__Directions__:
Line by line, copy the listing below exactly.

__Given records__:
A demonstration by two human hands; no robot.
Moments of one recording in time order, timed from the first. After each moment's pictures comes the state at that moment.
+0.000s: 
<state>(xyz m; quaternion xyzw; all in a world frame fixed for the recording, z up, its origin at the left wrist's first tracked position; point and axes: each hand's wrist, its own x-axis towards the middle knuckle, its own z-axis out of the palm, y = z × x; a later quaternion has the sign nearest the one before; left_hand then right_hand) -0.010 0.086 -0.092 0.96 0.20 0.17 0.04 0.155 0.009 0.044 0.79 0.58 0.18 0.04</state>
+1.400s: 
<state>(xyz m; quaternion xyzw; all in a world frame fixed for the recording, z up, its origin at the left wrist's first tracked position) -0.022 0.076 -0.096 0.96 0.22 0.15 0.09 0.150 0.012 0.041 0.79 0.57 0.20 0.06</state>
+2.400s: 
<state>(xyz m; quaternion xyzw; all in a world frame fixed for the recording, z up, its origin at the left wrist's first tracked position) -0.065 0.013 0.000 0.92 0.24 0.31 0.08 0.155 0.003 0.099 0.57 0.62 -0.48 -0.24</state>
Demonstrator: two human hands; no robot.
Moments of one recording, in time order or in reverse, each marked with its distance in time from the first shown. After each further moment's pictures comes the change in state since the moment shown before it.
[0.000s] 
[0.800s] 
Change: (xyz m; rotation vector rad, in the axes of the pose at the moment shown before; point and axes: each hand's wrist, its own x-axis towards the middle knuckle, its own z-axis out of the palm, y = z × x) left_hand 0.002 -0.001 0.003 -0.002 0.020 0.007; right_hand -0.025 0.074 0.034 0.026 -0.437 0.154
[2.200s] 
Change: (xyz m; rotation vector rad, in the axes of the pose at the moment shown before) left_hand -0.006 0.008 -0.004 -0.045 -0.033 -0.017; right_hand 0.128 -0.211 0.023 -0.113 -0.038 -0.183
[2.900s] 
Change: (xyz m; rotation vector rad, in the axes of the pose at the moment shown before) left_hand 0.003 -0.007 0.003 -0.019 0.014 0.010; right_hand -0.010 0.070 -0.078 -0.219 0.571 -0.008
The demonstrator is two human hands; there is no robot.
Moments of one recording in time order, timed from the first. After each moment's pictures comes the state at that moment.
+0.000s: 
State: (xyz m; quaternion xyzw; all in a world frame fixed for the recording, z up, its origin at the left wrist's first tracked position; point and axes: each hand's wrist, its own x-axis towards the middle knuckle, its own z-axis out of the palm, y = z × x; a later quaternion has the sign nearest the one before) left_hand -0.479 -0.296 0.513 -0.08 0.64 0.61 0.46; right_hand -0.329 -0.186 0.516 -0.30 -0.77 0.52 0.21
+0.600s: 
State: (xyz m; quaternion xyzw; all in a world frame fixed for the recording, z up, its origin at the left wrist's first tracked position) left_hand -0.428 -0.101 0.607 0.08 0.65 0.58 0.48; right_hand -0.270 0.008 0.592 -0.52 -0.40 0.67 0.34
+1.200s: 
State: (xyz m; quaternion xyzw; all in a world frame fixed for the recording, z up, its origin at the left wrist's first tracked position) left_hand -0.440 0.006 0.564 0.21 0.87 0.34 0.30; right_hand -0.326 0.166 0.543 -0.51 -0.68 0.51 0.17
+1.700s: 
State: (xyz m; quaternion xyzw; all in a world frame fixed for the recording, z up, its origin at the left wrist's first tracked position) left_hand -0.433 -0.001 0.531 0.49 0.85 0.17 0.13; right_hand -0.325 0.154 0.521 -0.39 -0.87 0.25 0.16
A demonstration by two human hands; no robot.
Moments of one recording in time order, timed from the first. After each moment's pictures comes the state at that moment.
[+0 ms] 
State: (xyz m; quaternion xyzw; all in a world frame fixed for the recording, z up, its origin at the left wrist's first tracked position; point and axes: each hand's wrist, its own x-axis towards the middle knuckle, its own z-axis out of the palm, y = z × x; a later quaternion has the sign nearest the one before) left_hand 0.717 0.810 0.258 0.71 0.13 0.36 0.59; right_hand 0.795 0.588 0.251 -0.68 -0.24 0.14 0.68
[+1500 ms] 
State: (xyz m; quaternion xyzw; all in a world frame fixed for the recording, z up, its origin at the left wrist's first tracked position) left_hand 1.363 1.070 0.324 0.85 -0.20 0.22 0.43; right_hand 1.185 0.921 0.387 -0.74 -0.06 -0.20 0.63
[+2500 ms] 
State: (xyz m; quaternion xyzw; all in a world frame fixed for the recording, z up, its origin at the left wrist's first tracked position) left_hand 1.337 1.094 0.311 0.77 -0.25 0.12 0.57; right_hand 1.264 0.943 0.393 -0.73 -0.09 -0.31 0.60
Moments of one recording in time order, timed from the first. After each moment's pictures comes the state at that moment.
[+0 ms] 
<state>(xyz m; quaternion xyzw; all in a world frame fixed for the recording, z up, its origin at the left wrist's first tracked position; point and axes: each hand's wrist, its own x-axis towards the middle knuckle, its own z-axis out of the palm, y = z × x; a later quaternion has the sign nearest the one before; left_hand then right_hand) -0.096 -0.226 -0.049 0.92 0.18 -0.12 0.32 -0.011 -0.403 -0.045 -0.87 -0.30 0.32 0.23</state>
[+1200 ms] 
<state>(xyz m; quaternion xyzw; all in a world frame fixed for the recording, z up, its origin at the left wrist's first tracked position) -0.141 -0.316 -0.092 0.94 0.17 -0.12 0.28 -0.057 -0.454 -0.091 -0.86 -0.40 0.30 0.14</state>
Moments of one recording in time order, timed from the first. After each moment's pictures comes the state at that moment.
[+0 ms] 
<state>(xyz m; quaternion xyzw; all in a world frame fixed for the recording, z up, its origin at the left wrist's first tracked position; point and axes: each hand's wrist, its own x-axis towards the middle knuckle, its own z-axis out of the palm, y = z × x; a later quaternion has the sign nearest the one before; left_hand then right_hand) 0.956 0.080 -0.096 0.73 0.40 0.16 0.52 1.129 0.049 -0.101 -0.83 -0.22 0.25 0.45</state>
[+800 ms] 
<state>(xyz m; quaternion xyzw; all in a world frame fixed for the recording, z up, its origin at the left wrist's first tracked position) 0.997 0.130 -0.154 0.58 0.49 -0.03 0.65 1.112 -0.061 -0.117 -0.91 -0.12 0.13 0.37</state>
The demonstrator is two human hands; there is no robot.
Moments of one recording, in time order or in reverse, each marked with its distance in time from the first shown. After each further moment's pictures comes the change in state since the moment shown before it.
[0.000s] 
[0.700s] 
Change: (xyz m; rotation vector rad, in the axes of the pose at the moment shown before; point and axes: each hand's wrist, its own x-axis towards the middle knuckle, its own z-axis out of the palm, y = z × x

__Answer to this task__:
A demonstration by two human hands; no robot.
Moments of one recording in time order, timed from the first. After each moment's pictures comes the state at that moment.
+0.000s: 
<state>(xyz m; quaternion xyzw; all in a world frame fixed for the recording, z up, its origin at the left wrist's first tracked position; point and axes: each hand's wrist, its own x-axis towards the middle knuckle, its own z-axis out of the palm, y = z × x; a later quaternion has the sign nearest the one before; left_hand then right_hand) -0.010 0.086 -0.092 0.96 0.20 0.17 0.04 0.155 0.009 0.044 0.79 0.58 0.18 0.04</state>
+1.400s: 
<state>(xyz m; quaternion xyzw; all in a world frame fixed for the recording, z up, its origin at the left wrist's first tracked position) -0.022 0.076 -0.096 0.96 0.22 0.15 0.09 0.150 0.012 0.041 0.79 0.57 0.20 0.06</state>
+2.400s: 
<state>(xyz m; quaternion xyzw; all in a world frame fixed for the recording, z up, its origin at the left wrist's first tracked position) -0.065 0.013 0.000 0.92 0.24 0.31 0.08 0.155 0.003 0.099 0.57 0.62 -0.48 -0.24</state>
Demonstrator: two human hands; no robot.
Moments of one recording, in time order or in reverse, each marked with its distance in time from the first shown. After each further moment's pictures comes the change in state since the moment shown before it.
[0.000s] 
[0.800s] 
Change: (xyz m; rotation vector rad, in the axes of the pose at the moment shown before; point and axes: each hand's wrist, its own x-axis towards the middle knuckle, its own z-axis out of the palm, y = z × x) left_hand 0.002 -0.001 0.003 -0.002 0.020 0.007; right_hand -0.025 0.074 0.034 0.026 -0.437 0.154
[2.200s] 
Change: (xyz m; rotation vector rad, in the axes of the pose at the moment shown before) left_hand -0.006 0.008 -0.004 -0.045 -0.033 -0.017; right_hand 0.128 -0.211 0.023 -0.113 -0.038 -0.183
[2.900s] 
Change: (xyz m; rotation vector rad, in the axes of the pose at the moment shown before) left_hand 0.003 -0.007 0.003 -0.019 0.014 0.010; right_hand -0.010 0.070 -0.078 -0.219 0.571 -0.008
The demonstrator is two human hands; there is no robot.
Moments of one recording in time order, timed from the first. After each moment's pictures comes the state at that moment.
+0.000s: 
State: (xyz m; quaternion xyzw; all in a world frame fixed for the recording, z up, its origin at the left wrist's first tracked position; point and axes: each hand's wrist, its own x-axis towards the middle knuckle, its own z-axis out of the palm, y = z × x; a later quaternion has the sign nearest the one before) left_hand -0.479 -0.296 0.513 -0.08 0.64 0.61 0.46; right_hand -0.329 -0.186 0.516 -0.30 -0.77 0.52 0.21
+0.600s: 
State: (xyz m; quaternion xyzw; all in a world frame fixed for the recording, z up, its origin at the left wrist's first tracked position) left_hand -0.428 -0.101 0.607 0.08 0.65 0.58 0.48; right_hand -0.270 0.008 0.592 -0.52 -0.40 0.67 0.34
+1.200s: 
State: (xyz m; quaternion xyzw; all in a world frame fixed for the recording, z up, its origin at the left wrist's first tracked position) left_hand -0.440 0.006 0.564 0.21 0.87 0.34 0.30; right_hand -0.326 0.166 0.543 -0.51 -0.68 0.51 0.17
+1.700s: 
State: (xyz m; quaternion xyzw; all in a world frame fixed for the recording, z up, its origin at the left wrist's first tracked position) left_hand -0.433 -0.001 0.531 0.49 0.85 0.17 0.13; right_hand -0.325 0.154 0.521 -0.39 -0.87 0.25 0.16
A demonstration by two human hands; no robot.
Moments of one recording in time order, timed from the first. After each moment's pictures comes the state at that moment.
[+0 ms] 
State: (xyz m; quaternion xyzw; all in a world frame fixed for the recording, z up, its origin at the left wrist's first tracked position; point and axes: each hand's wrist, its own x-axis towards the middle knuckle, its own z-axis out of the palm, y = z × x; a later quaternion has the sign nearest the one before) left_hand 0.717 0.810 0.258 0.71 0.13 0.36 0.59; right_hand 0.795 0.588 0.251 -0.68 -0.24 0.14 0.68
[+1500 ms] 
State: (xyz m; quaternion xyzw; all in a world frame fixed for the recording, z up, its origin at the left wrist's first tracked position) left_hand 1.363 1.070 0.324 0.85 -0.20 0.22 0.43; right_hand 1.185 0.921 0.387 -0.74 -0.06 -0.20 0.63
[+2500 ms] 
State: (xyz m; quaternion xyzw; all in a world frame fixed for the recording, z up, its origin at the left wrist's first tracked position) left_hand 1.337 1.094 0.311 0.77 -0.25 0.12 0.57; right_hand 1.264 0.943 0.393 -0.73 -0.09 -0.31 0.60
Moments of one recording in time order, timed from the first. After each moment's pictures comes the state at that moment.
[+0 ms] 
<state>(xyz m; quaternion xyzw; all in a world frame fixed for the recording, z up, its origin at the left wrist's first tracked position; point and axes: each hand's wrist, its own x-axis towards the middle knuckle, its own z-axis out of the palm, y = z × x; a later quaternion has the sign nearest the one before; left_hand then right_hand) -0.096 -0.226 -0.049 0.92 0.18 -0.12 0.32 -0.011 -0.403 -0.045 -0.87 -0.30 0.32 0.23</state>
[+1200 ms] 
<state>(xyz m; quaternion xyzw; all in a world frame fixed for the recording, z up, its origin at the left wrist's first tracked position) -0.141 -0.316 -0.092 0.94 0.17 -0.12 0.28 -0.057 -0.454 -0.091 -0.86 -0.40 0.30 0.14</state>
Moments of one recording in time order, timed from the first. After each moment's pictures comes the state at that moment.
[+0 ms] 
<state>(xyz m; quaternion xyzw; all in a world frame fixed for the recording, z up, its origin at the left wrist's first tracked position; point and axes: each hand's wrist, its own x-axis towards the middle knuckle, its own z-axis out of the palm, y = z × x; a later quaternion has the sign nearest the one before; left_hand then right_hand) 0.956 0.080 -0.096 0.73 0.40 0.16 0.52 1.129 0.049 -0.101 -0.83 -0.22 0.25 0.45</state>
[+800 ms] 
<state>(xyz m; quaternion xyzw; all in a world frame fixed for the recording, z up, its origin at the left wrist's first tracked position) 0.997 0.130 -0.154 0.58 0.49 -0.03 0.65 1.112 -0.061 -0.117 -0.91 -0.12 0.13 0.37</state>
The demonstrator is two human hands; there is no robot.
Moments of one recording, in time order or in reverse, each marked with its distance in time from the first shown. After each further moment's pictures comes the change in state since the moment shown before it.
[0.000s] 
[0.700s] 
Change: (xyz m; rotation vector rad, in the axes of the pose at the moment shown before; point and axes: each hand's wrist, its own x-axis towards the middle knuckle, its own z-axis out of the palm, y = z × x

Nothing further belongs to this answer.